┌──
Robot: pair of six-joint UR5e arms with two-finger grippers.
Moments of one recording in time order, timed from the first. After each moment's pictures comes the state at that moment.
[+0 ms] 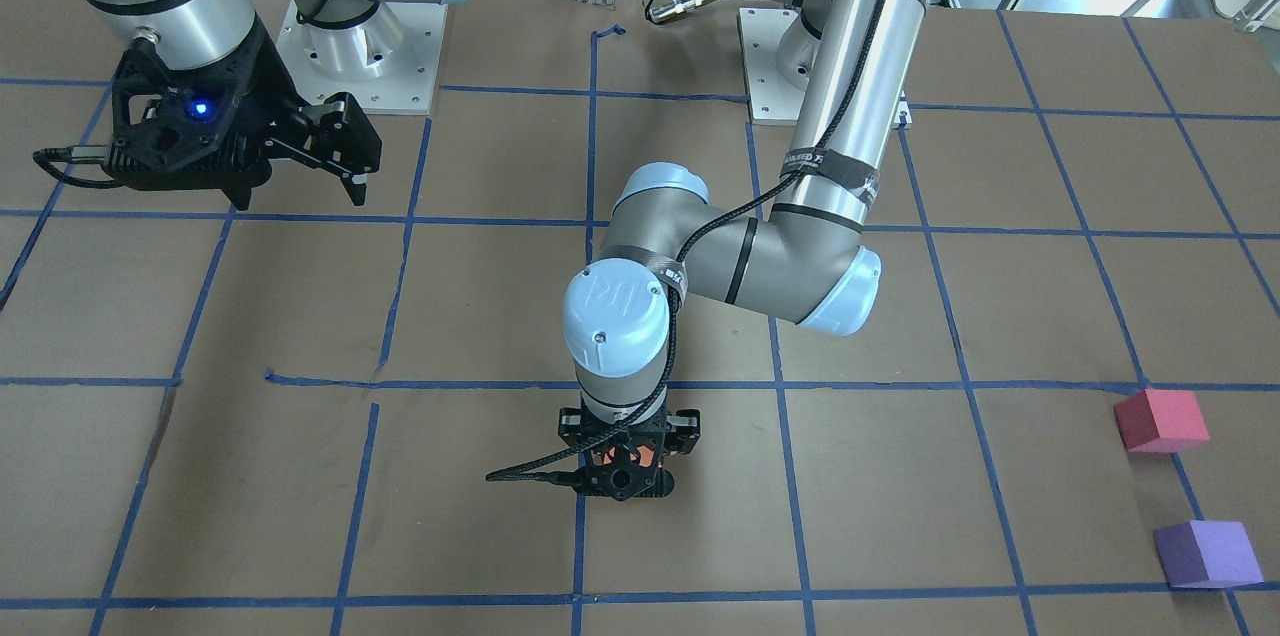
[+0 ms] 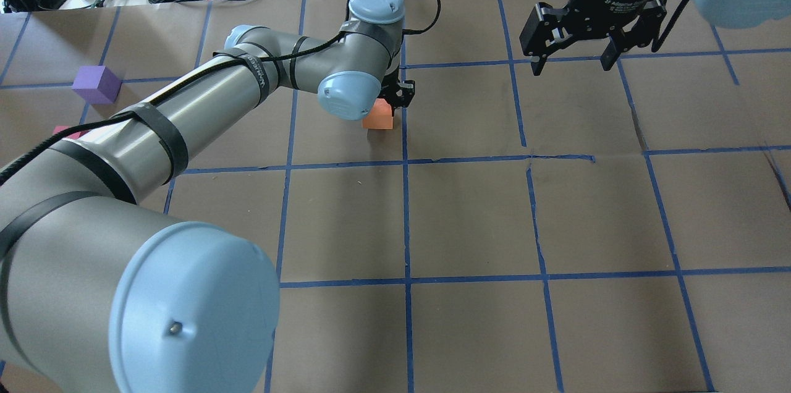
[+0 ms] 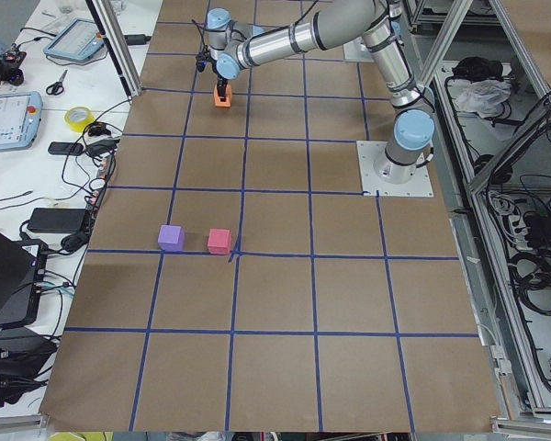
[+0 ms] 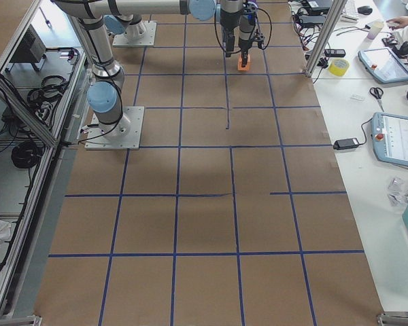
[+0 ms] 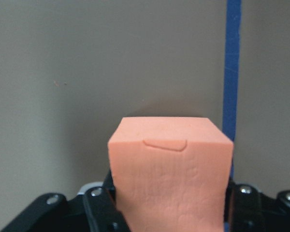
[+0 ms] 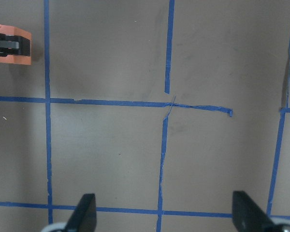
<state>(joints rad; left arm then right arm) -1.88 -2.24 -1.40 -1.03 1.69 -0.25 1.58 -1.50 1.49 -1.56 -1.55 -0.04</state>
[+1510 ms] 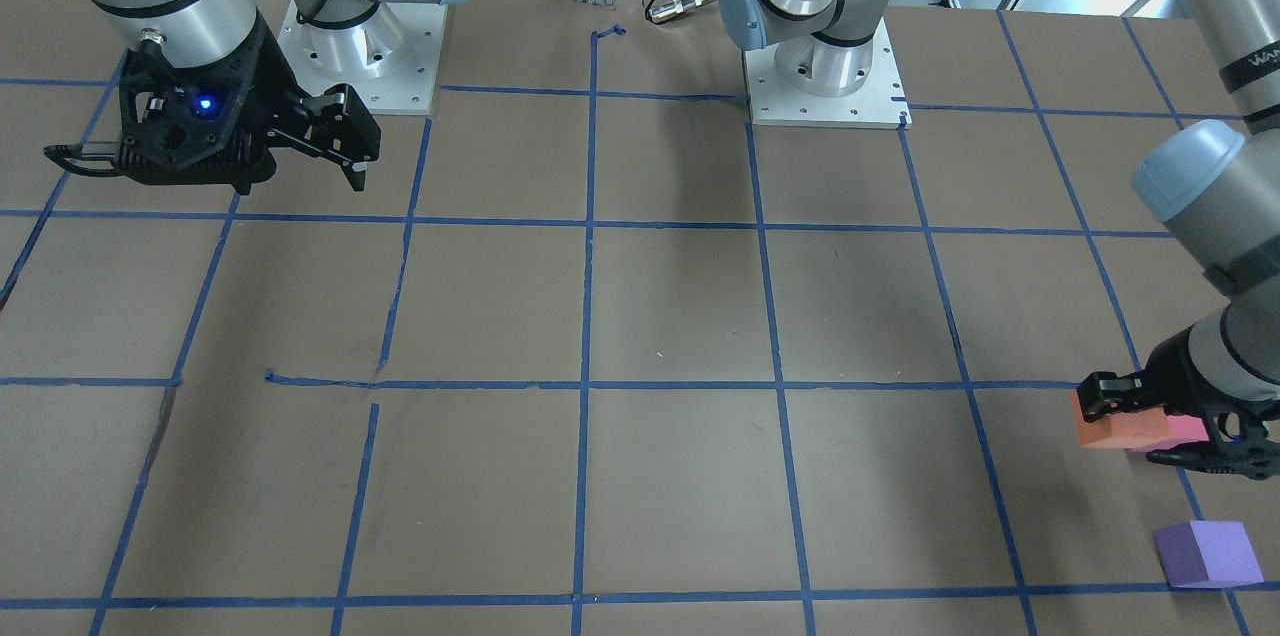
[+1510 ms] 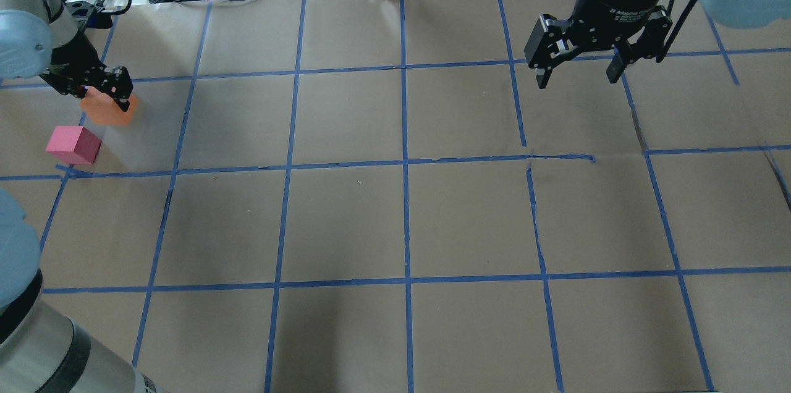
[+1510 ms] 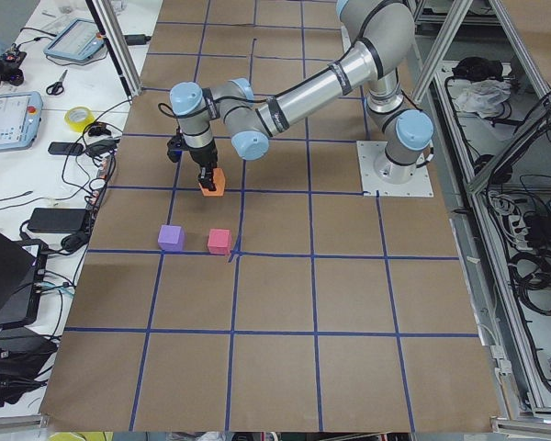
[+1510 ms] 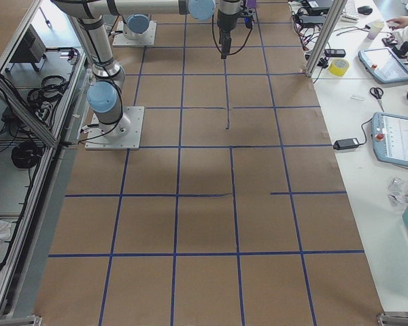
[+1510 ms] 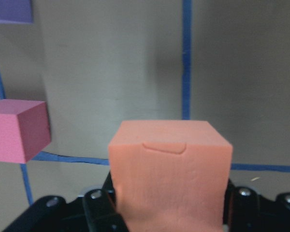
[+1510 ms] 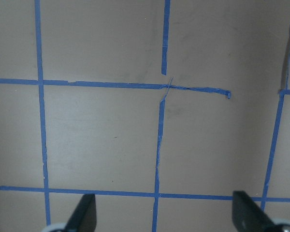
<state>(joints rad) -1.13 -2.06 -1.45 -1.20 1.71 0.49 1.58 -1.51 1.50 -1.51 -1.56 -0.04</state>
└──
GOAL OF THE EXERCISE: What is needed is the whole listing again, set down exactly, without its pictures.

EXPECTED ANSWER:
Robot: pair of six-joint UR5e arms with two-finger grippers.
Moments of one recording in time order, timed from the first. After each moment's pictures comes the state at that moment.
[+0 ms] 
[+0 ms] 
[+0 ms] 
[+0 ms] 
[+0 ms] 
[+0 ms] 
<state>(joints rad; left arm then right arm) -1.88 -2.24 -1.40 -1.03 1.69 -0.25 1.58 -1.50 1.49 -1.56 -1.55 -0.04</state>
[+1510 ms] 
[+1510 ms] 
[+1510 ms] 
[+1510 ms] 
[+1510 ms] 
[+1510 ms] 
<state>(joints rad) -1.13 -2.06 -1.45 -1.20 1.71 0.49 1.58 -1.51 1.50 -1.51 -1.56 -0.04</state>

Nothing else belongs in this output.